Search code examples
sqlrsqlitefor-looprsqlite

Using a list of IDs to combine SQL tables into a data frame in R


I have a list of IDs that are not associated with any actual data. I have a SQL database that has a table for each of these IDs, and those tables have data that I would like to combine together into one large data frame based on the list of IDs that I have. I figured a for loop would be needed for this, but I haven't been able to get it to work properly.

For example I have a list of IDs" 1,2,3,4,5

I have a SQL database with tables for each of these, and they also have other data associated with the IDs. Each ID has multiple rows and columns.

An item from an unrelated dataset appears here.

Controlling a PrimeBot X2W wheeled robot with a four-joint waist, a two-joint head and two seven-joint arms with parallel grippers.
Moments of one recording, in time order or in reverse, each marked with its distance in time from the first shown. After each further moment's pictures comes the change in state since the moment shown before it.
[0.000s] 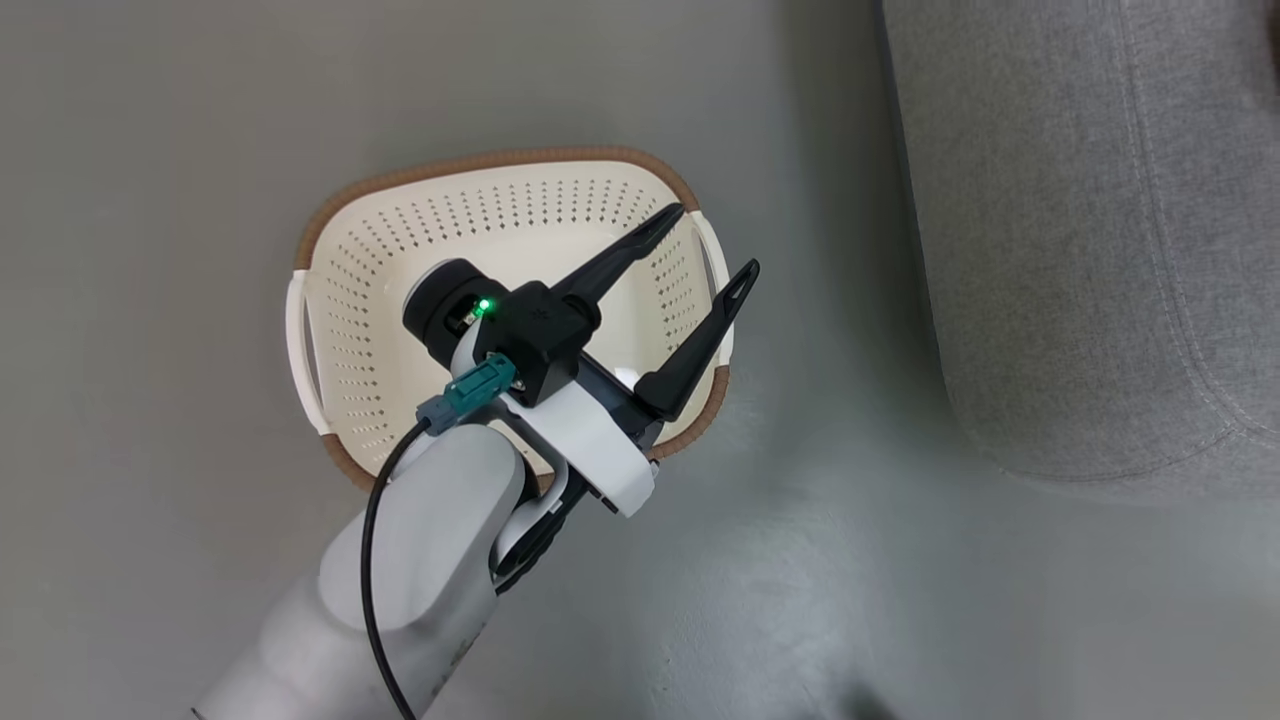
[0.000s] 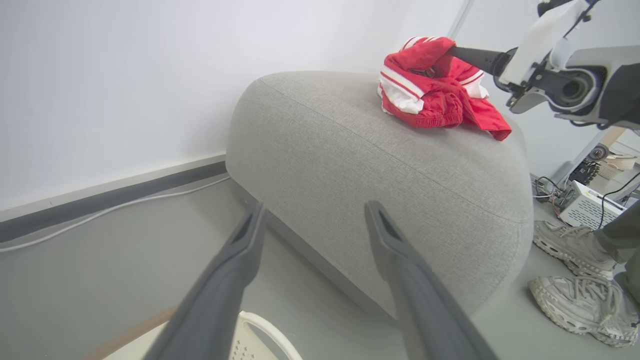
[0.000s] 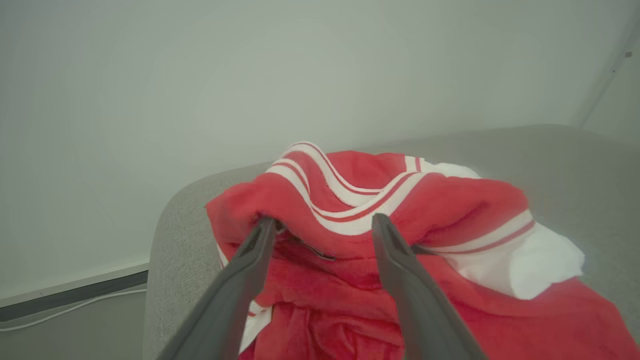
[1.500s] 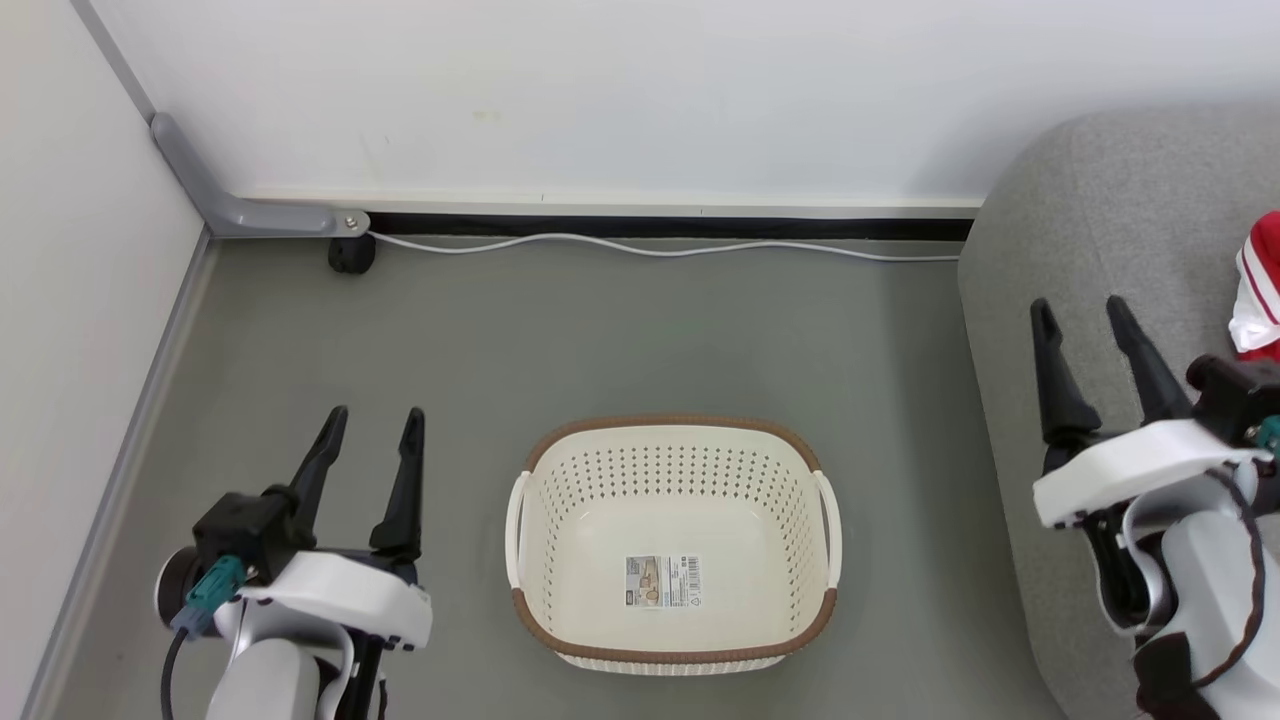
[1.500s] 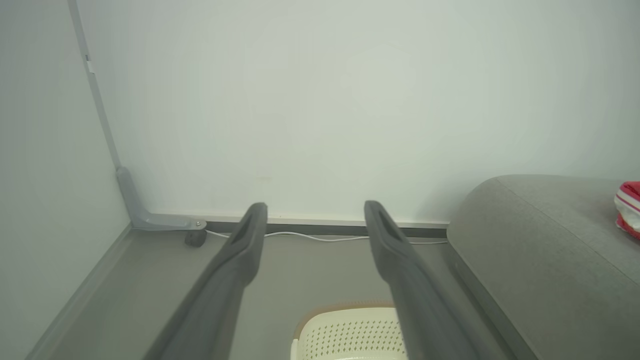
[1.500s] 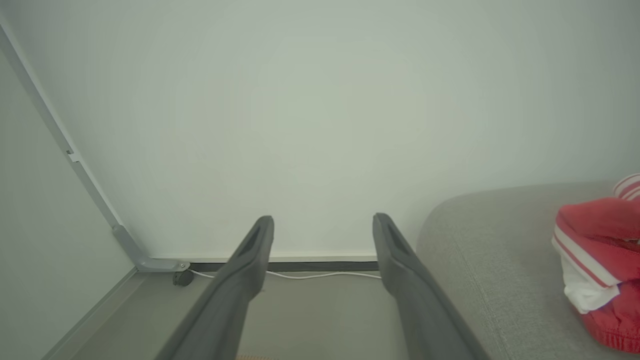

I would like my end product to be the combination of those rows and columns for the list of IDs to be in a single data frame in r. How could I do this? What is the most efficient way to do so?

#Example data set
library(lubridate)
date <- rep_len(seq(dmy("26-12-2010"), dmy("20-12-2011"), by = "days"), 500)
ID <- rep(seq(1, 5), 100)

df <- data.frame(date = date,
                 x = runif(length(date), min = 60000, max = 80000),
                 y = runif(length(date), min = 800000, max = 900000),
                 ID)

for (i in 1: length(ID)){
  ID[i] <- dbReadTable(mydb, ID[i])
}

Thank you so much for your time.


Solution

  • I'll expand on my comment to finish the question.

    IDs <- lapply(setNames(nm=ID), function(i) dbReadTable(mydb, i)) 
    

    and then one of:

    ## base R
    IDs <- Map(function(x, nm) transform(x, id = nm), IDs, names(IDs))
    DF <- do.call(rbind, IDs)
    
    ## dplyr
    DF <- dplyr::bind_rows(IDs, .id = "id")
    
    ## data.table
    DF <- data.table::rbindlist(IDs, idcol = "id")
    

    The addition of the "id" column is to easily differentiate the rows based on the source ID. If the table already includes that, then you can omit the Map (base) and .id/idcol arguments.

    (This assumes, btw, that all tables have the same exact structure: same column names and same data types.)